理解語彙と使用語彙

 石黒圭『語彙力を鍛える~量と質を高めるトレーニング~』(2016.5光文社)を読んでいます。

そもそも私たちは、日本語の語彙を、赤ちゃんのころから辞書を引いて学んできたのではありません。使われている状況や文脈からこんな意味だろうと類推して理解し、何度か出会ううちにその意味に確信が持てたら自分でも使ってみる。その繰り返しで日本語の語彙を習得してきたわけです。類推というのも、理解語彙を増やすのに有力な方法です。
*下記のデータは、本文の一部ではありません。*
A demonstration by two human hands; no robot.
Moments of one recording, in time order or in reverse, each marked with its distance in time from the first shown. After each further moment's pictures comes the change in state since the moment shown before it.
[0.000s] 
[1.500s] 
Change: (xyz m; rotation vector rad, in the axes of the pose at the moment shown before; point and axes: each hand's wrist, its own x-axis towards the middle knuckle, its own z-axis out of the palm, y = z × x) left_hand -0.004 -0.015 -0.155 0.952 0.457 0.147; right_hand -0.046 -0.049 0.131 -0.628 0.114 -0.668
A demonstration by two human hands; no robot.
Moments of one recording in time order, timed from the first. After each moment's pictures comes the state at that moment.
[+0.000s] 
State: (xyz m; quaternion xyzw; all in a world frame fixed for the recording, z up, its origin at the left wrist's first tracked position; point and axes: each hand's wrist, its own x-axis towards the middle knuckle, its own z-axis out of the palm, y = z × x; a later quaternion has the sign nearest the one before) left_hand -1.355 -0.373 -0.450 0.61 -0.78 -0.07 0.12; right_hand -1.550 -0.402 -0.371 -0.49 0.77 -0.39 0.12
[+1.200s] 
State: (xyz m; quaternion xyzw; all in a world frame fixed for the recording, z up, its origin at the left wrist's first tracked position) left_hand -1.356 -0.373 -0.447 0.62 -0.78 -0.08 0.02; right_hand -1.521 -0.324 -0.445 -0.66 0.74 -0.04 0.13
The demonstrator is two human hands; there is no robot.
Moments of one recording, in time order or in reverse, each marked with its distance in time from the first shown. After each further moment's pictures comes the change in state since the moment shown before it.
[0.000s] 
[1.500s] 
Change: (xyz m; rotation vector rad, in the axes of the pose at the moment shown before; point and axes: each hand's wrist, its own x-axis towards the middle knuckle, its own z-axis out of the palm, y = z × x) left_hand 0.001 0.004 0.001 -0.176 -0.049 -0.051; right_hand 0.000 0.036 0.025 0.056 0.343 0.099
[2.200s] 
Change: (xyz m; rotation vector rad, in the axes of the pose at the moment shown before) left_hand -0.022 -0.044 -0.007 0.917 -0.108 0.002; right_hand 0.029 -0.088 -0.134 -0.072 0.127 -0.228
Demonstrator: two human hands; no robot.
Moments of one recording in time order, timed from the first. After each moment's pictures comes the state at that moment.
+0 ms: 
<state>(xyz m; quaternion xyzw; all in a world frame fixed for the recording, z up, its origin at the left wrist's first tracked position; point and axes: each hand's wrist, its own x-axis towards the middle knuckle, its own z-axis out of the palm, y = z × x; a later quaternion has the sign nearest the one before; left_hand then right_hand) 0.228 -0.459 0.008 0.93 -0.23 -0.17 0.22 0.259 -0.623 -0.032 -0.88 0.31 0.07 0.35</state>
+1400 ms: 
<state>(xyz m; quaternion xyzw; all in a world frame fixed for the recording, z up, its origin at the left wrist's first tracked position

  この本を読んで、面白いと思ったのは、語彙には、理解語彙と使用語彙があるということです。理解語彙とは、意味の分かっている語彙です。自分のことを言うときに、俺・僕・私・自分・吾輩などがあることを我々は知っています。でも、実際に自分が使うのは、1つか2つでしょう。実際に使う語彙を使用語彙というのです。
 わたしたちが文章を書くときは、たくさんの理解語彙から文脈に合うものを選んで、使用語彙として使うわけです。まずは、理解語彙を増やすのが第1ステップで、第2ステップが適切な使用語彙を使うとなります。
 語彙力をつけるプリントを作るならば、語彙を増やすための習得練習と、語彙を適切に使うための使用練習が入っている必要がありそうです。